• [What to do]:
From the entries below, return only the lines starting at the one that contains "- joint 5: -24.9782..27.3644" and ending at the one that contains "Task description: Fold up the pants", exactly as they stand.

• [Exercise data]:
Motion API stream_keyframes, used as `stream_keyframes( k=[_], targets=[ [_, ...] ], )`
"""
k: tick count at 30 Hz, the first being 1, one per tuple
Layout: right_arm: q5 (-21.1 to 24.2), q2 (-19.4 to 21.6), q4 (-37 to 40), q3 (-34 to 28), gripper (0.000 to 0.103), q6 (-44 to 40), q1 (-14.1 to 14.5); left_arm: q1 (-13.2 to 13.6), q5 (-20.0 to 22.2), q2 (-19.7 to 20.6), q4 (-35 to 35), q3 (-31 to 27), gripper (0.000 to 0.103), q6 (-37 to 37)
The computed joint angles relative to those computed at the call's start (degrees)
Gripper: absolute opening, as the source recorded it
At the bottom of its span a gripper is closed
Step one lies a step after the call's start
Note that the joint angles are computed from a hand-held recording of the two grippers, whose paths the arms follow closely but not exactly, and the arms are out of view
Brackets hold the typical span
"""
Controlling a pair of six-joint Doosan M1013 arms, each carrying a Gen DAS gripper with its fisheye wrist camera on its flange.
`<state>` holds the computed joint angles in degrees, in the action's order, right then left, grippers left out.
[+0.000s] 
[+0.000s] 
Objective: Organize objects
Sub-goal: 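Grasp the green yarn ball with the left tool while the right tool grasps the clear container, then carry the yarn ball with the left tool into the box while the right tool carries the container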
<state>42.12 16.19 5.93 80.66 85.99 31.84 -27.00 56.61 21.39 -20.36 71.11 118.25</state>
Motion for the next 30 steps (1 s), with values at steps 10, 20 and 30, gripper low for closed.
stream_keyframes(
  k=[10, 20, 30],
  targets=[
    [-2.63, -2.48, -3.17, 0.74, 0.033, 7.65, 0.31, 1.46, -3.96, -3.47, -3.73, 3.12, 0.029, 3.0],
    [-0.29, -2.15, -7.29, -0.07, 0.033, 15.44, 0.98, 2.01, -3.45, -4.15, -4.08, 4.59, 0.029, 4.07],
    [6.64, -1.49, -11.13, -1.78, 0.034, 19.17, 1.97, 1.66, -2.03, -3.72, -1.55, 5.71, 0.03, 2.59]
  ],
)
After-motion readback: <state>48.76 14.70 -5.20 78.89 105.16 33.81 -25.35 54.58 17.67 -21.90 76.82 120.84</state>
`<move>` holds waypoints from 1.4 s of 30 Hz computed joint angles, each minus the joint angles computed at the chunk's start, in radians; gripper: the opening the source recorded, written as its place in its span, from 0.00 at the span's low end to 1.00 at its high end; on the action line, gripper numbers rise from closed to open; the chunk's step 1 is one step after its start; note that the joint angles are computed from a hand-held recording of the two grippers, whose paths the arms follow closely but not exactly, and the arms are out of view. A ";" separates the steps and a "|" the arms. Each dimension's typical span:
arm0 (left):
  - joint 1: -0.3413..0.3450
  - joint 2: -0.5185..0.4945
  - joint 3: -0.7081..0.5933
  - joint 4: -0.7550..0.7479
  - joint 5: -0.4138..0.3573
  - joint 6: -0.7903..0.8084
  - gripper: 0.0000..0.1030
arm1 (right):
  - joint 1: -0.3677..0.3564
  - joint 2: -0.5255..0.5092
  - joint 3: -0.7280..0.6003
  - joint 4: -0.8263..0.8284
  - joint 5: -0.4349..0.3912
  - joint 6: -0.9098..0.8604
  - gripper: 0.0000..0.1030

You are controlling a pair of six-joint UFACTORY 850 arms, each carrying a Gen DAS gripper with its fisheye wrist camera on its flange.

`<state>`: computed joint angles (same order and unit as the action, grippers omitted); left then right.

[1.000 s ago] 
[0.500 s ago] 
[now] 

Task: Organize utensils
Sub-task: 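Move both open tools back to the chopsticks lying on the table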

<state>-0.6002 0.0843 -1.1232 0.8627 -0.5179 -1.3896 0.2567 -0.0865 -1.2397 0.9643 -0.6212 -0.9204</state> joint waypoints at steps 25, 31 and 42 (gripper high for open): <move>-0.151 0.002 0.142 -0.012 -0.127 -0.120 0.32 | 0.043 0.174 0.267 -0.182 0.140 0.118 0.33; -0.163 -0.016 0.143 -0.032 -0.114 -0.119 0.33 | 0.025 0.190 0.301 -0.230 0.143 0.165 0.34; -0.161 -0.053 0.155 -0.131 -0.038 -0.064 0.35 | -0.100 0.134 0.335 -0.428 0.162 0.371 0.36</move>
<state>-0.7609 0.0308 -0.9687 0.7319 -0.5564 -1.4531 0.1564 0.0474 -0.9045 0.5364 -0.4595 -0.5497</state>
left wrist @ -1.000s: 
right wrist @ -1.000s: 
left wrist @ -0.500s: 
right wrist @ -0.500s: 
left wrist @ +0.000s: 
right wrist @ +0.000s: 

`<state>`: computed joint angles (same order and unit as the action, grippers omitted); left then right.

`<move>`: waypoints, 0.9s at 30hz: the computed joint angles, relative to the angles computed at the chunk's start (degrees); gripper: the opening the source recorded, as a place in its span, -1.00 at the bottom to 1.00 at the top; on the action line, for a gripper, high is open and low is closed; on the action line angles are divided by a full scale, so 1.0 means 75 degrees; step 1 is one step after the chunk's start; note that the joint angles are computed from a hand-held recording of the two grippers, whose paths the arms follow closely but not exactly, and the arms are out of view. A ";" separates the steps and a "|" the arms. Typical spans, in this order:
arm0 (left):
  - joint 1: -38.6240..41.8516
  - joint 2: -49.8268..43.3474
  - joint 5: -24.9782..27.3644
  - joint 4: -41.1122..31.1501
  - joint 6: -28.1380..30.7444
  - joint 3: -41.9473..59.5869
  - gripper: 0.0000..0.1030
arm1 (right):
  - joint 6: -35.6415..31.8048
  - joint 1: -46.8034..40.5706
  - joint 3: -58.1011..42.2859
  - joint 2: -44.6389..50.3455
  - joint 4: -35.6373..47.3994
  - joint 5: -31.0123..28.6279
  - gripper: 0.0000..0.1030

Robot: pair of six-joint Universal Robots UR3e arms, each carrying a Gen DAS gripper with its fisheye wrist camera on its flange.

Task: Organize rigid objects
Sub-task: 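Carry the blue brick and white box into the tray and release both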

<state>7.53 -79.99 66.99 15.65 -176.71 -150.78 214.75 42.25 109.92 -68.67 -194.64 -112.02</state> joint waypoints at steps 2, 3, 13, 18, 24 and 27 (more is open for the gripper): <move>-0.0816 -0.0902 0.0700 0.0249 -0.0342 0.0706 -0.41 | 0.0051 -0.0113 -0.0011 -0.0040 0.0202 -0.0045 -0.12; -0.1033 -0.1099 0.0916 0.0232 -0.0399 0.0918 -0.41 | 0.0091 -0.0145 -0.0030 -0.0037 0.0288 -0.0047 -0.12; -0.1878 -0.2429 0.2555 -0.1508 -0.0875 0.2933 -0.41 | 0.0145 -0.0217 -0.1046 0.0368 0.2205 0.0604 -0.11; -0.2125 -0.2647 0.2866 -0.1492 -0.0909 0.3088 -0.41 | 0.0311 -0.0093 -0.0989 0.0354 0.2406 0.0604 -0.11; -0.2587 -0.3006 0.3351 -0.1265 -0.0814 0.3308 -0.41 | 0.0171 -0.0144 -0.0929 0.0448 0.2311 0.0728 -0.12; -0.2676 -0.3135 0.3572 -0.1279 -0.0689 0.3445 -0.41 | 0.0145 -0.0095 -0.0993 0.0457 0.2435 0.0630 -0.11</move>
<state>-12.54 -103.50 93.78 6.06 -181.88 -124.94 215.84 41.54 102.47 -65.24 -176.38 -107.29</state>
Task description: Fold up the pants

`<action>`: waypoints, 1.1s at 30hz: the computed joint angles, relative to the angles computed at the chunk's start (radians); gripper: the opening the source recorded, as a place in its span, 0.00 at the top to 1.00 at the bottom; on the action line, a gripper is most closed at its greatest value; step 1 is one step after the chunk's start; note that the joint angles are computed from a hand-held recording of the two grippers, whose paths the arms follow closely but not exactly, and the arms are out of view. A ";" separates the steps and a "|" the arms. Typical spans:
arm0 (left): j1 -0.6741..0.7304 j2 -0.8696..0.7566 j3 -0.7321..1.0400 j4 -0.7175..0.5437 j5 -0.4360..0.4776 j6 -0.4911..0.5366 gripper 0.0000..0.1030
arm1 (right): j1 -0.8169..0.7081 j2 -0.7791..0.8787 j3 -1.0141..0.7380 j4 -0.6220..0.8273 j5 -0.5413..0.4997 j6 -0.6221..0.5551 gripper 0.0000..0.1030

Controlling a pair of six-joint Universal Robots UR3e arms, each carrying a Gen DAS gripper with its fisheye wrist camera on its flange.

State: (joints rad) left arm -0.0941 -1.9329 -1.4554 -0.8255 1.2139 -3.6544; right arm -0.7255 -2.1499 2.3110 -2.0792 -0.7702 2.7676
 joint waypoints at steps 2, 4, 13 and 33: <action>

• [Task solution]:
  - joint 5: -24.9782..27.3644
  - joint 4: -41.1122..31.1501
  - joint 6: -28.1380..30.7444
  - joint 3: -41.9473..59.5869
  - gripper: 0.0000..0.1030
arm1 (right):
  - joint 6: -35.6415..31.8048
  - joint 1: -46.8034..40.5706
  - joint 3: -58.1011..42.2859
  - joint 2: -44.6389..50.3455
  - joint 4: -35.6373..47.3994
  - joint 5: -31.0123..28.6279
  - gripper: 0.0000..0.1030

Robot: pair of six-joint Universal Robots UR3e arms, each carrying a Gen DAS gripper with its fisheye wrist camera on its flange.

Task: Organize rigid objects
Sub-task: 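Carry the blue brick and white box into the tray and release both
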
<state>7.53 -79.99 66.99 15.65 -176.71 -150.78 214.75 42.25 109.92 -68.67 -194.64 -112.02</state> joint waypoints at steps 2, 3, 13, 18, 24 and 27 (more is open for the gripper): <move>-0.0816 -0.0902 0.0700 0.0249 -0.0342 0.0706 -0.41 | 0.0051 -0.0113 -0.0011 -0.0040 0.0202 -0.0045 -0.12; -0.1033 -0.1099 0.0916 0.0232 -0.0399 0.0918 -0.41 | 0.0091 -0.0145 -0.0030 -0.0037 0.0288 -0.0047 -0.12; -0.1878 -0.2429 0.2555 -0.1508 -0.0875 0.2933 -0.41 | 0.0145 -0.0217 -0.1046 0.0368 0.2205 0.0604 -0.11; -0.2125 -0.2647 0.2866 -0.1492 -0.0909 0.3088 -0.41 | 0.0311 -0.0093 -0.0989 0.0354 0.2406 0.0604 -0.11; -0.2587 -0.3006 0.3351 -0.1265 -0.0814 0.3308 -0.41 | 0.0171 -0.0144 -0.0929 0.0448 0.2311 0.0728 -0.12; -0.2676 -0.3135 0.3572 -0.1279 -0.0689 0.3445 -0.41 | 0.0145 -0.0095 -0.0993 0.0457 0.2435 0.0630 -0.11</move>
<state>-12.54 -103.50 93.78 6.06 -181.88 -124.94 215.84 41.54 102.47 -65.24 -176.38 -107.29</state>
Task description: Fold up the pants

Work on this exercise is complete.